• **TASK REQUIREMENTS**:
Lines in the following data that contain the string "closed" are to be counted. Report only their number.

• **INPUT MATERIAL**:
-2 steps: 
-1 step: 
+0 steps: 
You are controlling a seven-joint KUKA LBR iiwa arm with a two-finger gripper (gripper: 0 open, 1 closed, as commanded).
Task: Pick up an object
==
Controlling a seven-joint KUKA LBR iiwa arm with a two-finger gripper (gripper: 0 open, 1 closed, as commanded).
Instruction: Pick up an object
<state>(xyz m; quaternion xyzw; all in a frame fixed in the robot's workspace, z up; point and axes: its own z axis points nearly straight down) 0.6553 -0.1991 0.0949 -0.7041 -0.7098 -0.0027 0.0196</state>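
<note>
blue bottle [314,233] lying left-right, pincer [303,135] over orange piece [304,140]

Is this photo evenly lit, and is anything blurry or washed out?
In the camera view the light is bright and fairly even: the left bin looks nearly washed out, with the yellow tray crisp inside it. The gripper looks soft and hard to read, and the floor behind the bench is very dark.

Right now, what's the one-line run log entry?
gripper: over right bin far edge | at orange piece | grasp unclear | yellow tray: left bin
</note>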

• **REPLY TO THE TASK**:
2